6. **Drop unused auth code IF mgmt was the only consumer:**
- msbls.de's `src/lib/server/auth.ts`, `supabase.ts`, `caldav.ts`, `mbrian.ts` were added specifically for the cockpit. Remove them.
- Keep `hooks.server.ts` only if any other route needs auth (today: none — strip the file entirely or reduce it to a no-op pass-through).
- Drop env vars from Dokploy: `SUPABASE_*`, `CALDAV_*`, `COOKIE_DOMAIN`, `GITEA_TOKEN` (msbls.de side — projax keeps its own).
7. **Update m/msbls.de homepage** (if it currently advertises mgmt — it doesn't, just checking).
8. **Decommission the `mgmt.msbls.de` Traefik label / DNS entry** on Dokploy. Optional final step — leaving the redirect live forever is also fine.
---
## §5 What stays in m/msbls.de
The public face of msbls.de:
- `/` — services + slop CTA homepage (`+page.svelte` at root)
- `/impressum` — required legal
- `/slop` — slop CTA landing
- `/[code]` — Shlink-style short-URL fallback (`+server.ts`)
- The whole `src/lib/components/` set + styles (Hero, CardGrid, etc.)
What can go: every `src/routes/mgmt/` file, every `src/lib/server/` file (only used by mgmt), the cockpit-aware reroute hook, `src/lib/host-routing.{ts,test.ts}` if no other host-routing is needed. The Dockerfile's mBrian submodule clone step is mgmt-only and can be removed.
---
## §6 Risks
### Bookmark / history breakage — LOW
- Redirects in §4 step 3 cover the common URLs. Worst case: m has a bookmark to a deep `/mgmt/self?v=quarter`-style URL and hits the catch-all redirect to `/dashboard`. Acceptable.
### Other repos linking to `/mgmt/*` — VERIFIED ZERO
- Grep across `~/dev/` for the strings `mgmt.msbls.de`, `/mgmt/self`, `/mgmt/login` found:
- `m/msbls.de` itself (expected — the routes + their tests).
- `projax/deploy/dokploy.yaml` — one stale comment about "federated with mgmt.msbls.de" cookies. Not a runtime dependency; safe to update at teardown time or leave as historical breadcrumb.
- No other repo references mgmt.

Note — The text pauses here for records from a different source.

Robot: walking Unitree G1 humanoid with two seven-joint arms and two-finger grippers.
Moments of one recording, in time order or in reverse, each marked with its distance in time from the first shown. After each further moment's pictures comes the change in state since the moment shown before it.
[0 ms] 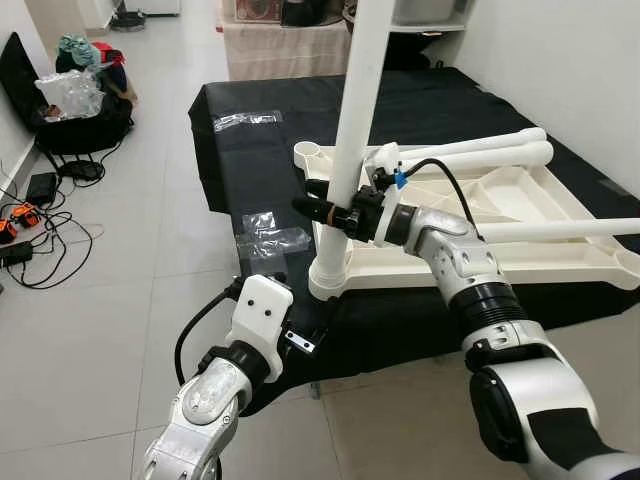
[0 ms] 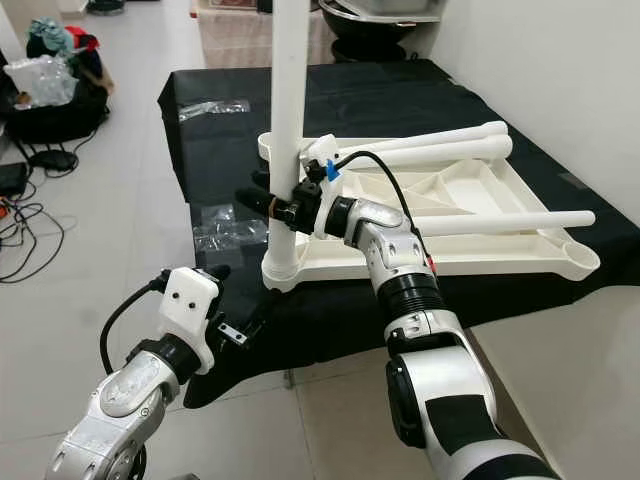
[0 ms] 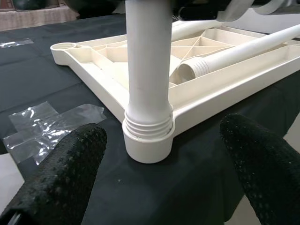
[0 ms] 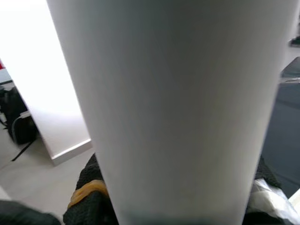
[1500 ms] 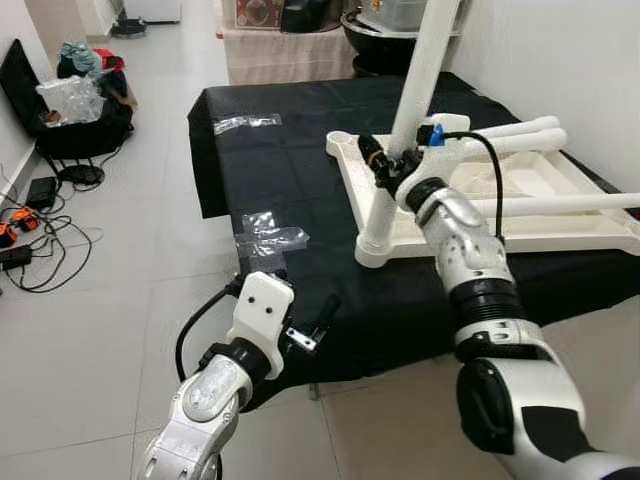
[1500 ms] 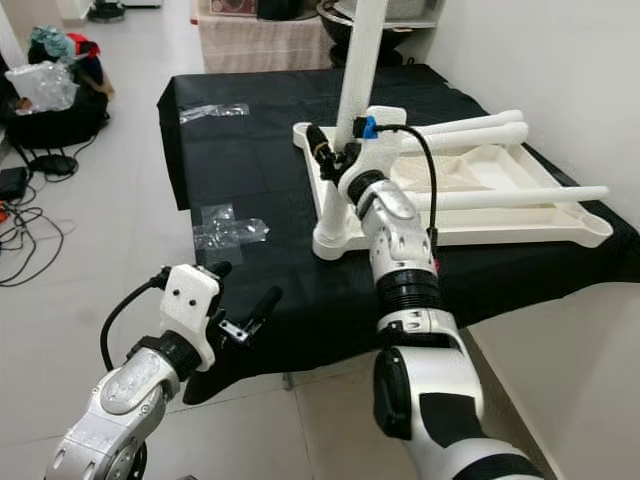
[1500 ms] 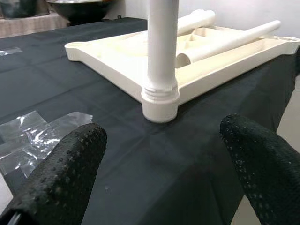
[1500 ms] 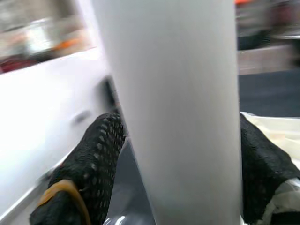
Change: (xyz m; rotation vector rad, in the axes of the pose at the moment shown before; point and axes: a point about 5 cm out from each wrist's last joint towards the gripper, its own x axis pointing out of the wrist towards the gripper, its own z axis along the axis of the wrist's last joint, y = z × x) left arm 0.003 0.000 0.004 0.008 -0.017 -0.009; right arm -0.024 -0.026 0.022 0.064 -0.133 -0.396
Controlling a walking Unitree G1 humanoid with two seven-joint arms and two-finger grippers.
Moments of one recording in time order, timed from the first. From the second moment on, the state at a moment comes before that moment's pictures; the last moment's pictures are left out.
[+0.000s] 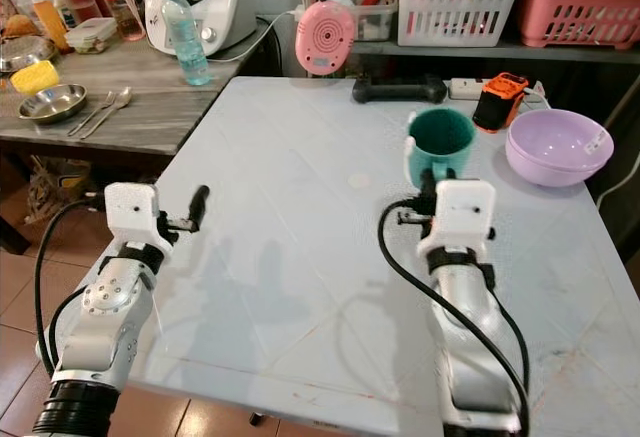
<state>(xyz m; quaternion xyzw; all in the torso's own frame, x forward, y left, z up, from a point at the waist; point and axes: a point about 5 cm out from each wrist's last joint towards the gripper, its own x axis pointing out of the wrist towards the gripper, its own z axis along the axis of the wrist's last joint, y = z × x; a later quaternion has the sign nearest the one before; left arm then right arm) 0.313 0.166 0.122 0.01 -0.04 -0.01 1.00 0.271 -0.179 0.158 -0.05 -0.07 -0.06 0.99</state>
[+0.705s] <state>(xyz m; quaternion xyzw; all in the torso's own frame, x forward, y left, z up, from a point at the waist) 0.313 0.153 0.108 0.01 -0.01 -0.02 1.00 0.267 -0.177 0.151 -0.05 -0.04 -0.06 1.00</state>
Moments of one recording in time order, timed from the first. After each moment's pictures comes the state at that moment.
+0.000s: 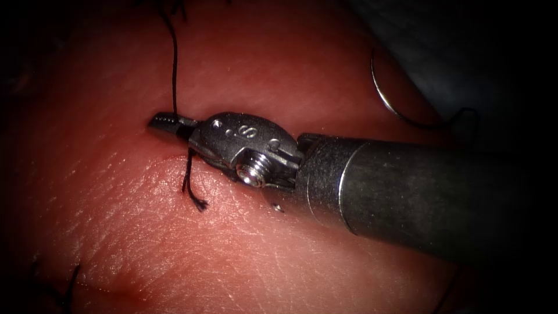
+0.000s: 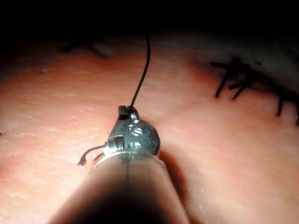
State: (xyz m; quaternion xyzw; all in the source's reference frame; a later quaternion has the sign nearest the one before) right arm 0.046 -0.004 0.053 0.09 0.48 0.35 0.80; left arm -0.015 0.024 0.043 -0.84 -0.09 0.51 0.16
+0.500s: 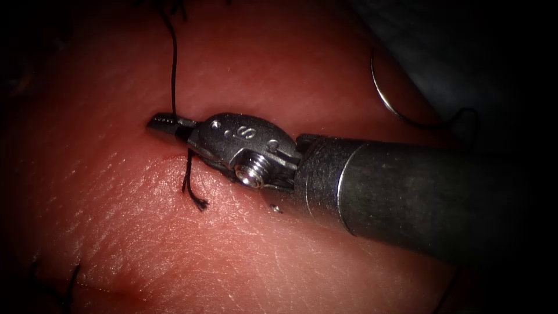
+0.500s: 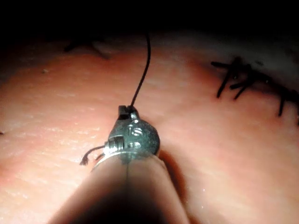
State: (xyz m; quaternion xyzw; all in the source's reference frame) right arm 0.046 -0.004 0.052 0.09 0.48 0.35 0.80; left arm -0.015 0.024 0.043 -0.84 -0.09 0.51 0.16
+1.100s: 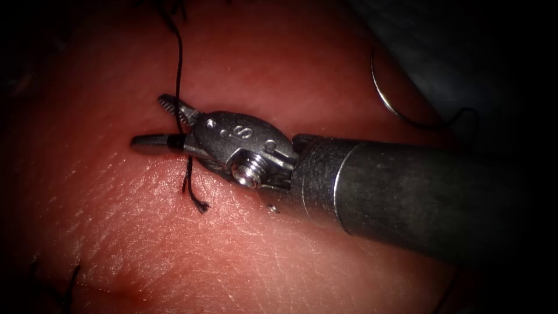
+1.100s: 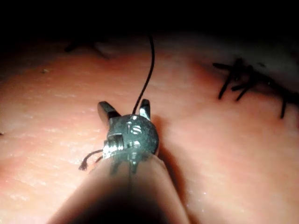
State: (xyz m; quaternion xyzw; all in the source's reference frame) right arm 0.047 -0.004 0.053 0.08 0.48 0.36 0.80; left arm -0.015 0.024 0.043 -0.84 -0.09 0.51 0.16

No cross-repo runtime coupling exists.
### External systems hitting mgmt API — NONE
- mgmt has no `/api/*` routes. No webhook receivers, no cron entry points, nothing external can hit it. Pure browser-only surface.
### Cookie-scope semantics change — LOW
- mgmt's cookies are `Domain=.msbls.de`. After teardown, the only cookies on `*.msbls.de` will be projax's (host-scoped) and whatever flexsiebels uses (different domain). The cross-subdomain `Domain=.msbls.de` cookie pair becomes effectively orphaned — browsers will keep them until expiry but no server reads them. Optional cleanup: set them to `Max-Age=0` on first projax response. Not worth the code.
### Loss of the Work-Cockpit Slice 45 design — INTENTIONAL
- The mWorkRepo + mBrian topic surfacing was the design's strategic value-add. It never shipped. By tearing down mgmt we explicitly accept that this surface won't be built on msbls.de. If m later wants it, it lives more naturally on projax (with a Gitea-content reader) or on a future Otto-PWA consumer.
### Single-user assumption — UNCHANGED
- mgmt assumed single-user owner-mode. projax has the same assumption. Teardown does not introduce new multi-user surface area.
---
## Summary numbers (for the report)
- **mgmt features audited: 4 routes + auth shell + 4 server libs** (caldav, supabase, mbrian, auth).
- **Already covered by projax: 3** — login, auth guard, CalDAV VTODO reading.
- **Gaps blocking teardown: 1 small (VEVENTs on dashboard) + 0 mandatory.** Two further "gaps" (mWorkRepo cards, mBrian topic cards) are park-forever recommendations — mgmt never shipped them either.
**Recommendation:** Ship Gap 1 (small) → wait one week → set up redirects → wait one week → remove mgmt. Two phases of projax work + two waiting weeks = ~14 days end to end. Could be compressed to ~3 days if m skips the waiting weeks; risk is bookmark breakage in his own browser history, which he can self-mitigate.